— TASK DESCRIPTION —
Find every line in the records below that holds the word "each", and copy it out.

⁂

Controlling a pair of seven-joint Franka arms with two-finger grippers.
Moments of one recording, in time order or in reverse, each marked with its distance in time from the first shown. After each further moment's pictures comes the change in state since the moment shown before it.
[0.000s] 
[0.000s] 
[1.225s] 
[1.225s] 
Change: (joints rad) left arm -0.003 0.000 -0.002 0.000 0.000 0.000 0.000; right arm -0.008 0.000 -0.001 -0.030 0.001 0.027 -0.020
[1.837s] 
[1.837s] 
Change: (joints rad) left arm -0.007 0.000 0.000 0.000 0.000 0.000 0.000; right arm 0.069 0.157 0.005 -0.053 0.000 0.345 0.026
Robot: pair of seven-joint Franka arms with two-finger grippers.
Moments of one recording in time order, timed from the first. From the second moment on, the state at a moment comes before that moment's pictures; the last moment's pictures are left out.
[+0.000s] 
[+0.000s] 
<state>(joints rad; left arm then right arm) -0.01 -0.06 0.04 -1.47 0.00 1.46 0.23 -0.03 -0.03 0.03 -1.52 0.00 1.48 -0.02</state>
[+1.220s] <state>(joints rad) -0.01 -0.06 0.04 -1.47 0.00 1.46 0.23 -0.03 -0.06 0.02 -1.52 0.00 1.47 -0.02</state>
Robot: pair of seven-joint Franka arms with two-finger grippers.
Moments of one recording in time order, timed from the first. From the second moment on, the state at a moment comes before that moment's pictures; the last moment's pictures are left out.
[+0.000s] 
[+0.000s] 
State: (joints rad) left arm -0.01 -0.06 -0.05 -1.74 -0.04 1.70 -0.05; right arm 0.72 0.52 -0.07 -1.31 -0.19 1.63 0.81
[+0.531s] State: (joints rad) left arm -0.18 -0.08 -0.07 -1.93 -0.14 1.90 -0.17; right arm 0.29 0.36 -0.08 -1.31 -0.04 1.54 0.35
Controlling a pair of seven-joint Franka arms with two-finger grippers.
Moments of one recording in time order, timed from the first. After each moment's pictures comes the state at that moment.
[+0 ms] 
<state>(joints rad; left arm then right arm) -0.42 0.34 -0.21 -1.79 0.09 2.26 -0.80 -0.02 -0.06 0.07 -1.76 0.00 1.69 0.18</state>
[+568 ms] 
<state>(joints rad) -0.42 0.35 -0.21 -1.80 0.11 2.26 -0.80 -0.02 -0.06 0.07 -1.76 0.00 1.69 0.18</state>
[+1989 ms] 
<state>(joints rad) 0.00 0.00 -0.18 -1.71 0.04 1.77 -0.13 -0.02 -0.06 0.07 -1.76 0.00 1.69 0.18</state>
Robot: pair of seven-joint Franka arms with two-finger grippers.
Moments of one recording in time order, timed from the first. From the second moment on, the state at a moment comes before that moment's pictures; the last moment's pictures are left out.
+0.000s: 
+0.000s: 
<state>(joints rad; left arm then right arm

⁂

— WRITTEN RESPONSE —
Moments of one recording, in time order or in reverse, each marked with its distance in time from the first shown. After each further moment's pictures comes the change in state since the moment shown before it.
Moments of one recording in time order, timed from the first. After each moment's pictures comes the state at that moment.

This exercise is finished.